Stored entries:
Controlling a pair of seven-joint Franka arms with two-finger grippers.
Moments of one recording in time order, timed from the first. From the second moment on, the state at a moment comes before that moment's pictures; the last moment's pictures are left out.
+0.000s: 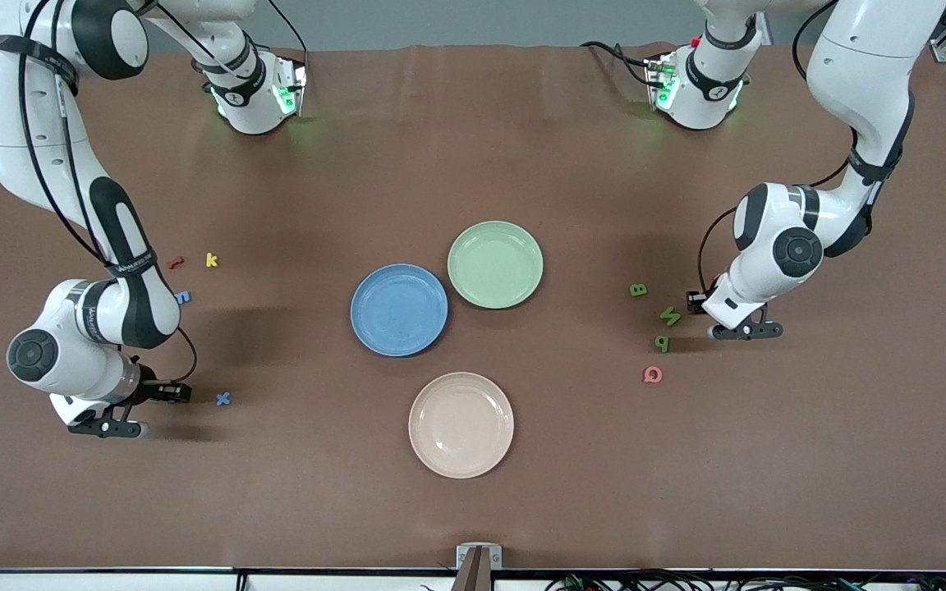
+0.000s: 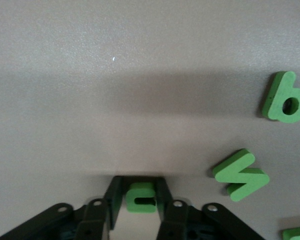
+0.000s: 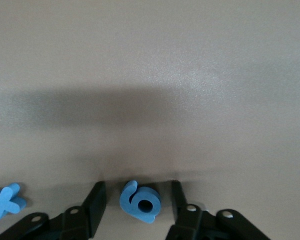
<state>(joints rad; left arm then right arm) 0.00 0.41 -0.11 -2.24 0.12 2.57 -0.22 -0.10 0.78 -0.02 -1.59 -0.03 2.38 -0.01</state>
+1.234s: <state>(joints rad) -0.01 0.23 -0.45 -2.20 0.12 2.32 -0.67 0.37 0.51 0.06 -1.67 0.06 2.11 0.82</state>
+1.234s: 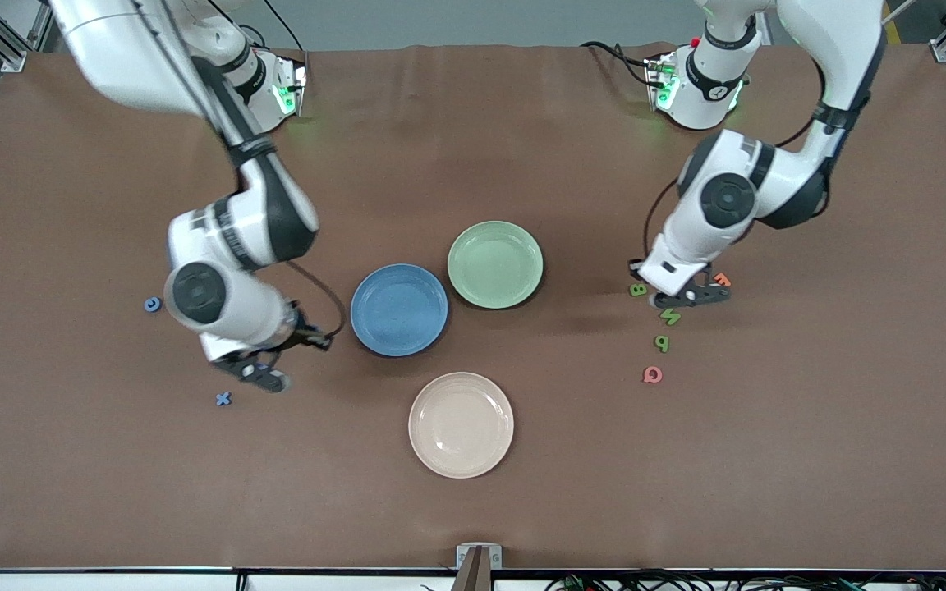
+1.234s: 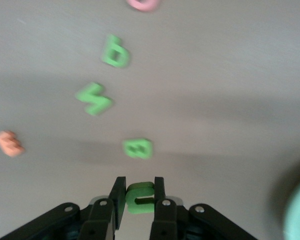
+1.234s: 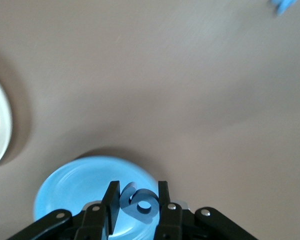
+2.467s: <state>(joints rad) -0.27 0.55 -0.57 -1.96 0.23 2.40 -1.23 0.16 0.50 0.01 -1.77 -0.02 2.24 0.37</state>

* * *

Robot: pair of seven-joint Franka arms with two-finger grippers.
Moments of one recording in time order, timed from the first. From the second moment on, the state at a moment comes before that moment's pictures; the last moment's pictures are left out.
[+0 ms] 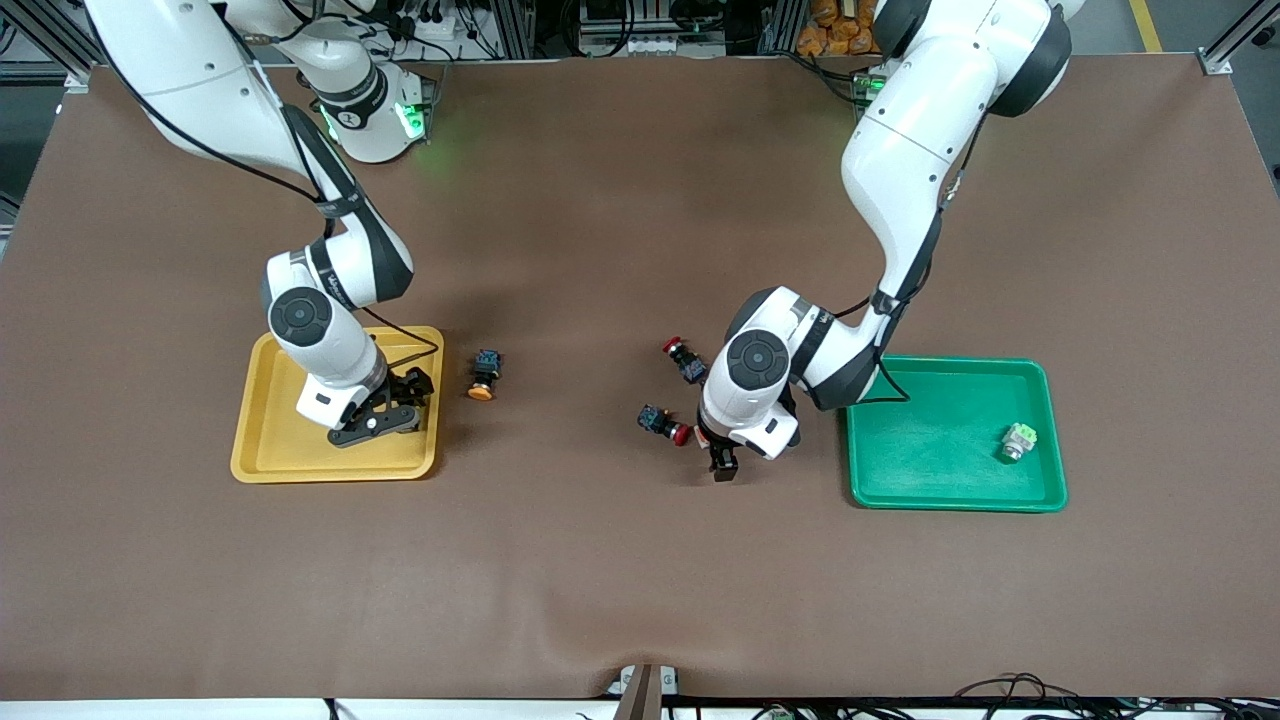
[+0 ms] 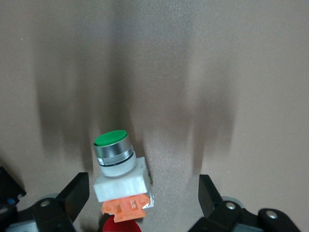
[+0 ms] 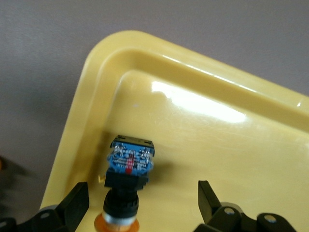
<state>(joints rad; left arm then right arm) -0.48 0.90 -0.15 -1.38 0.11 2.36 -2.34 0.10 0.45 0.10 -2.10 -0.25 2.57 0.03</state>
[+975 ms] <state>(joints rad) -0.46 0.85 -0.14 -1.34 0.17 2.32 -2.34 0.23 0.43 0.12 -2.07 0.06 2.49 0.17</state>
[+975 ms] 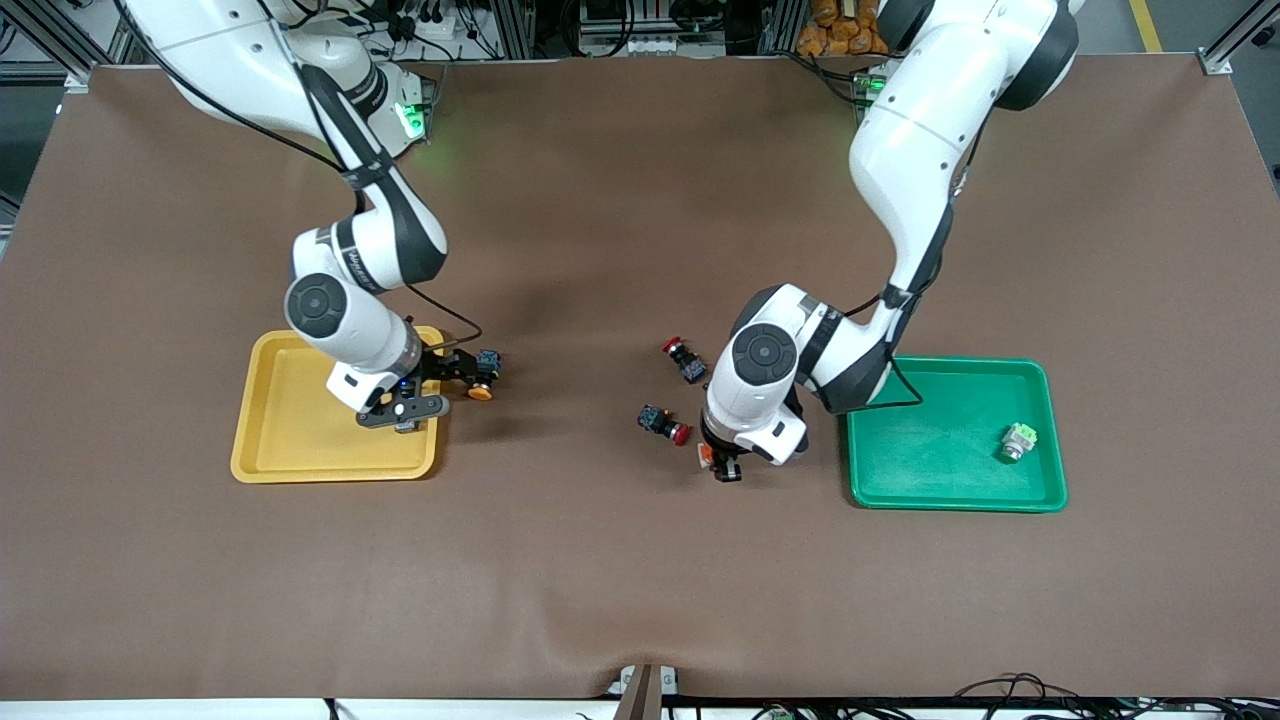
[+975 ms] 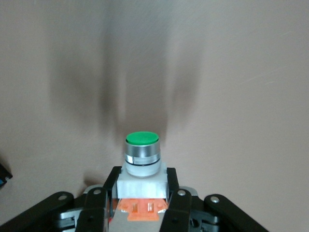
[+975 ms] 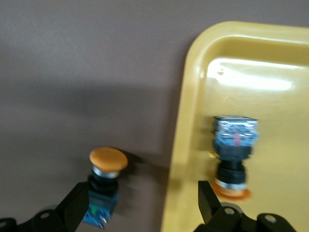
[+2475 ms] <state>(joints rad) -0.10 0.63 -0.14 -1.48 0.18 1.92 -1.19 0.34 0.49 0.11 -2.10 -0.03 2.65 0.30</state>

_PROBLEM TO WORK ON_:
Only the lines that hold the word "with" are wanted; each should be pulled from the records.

_RESPONSE TO THIS EXERCISE_:
Controlling a pair of seven-joint Franka arms with two-finger grippers.
Robot: pair of seven-joint Franka arms with two-finger grippers.

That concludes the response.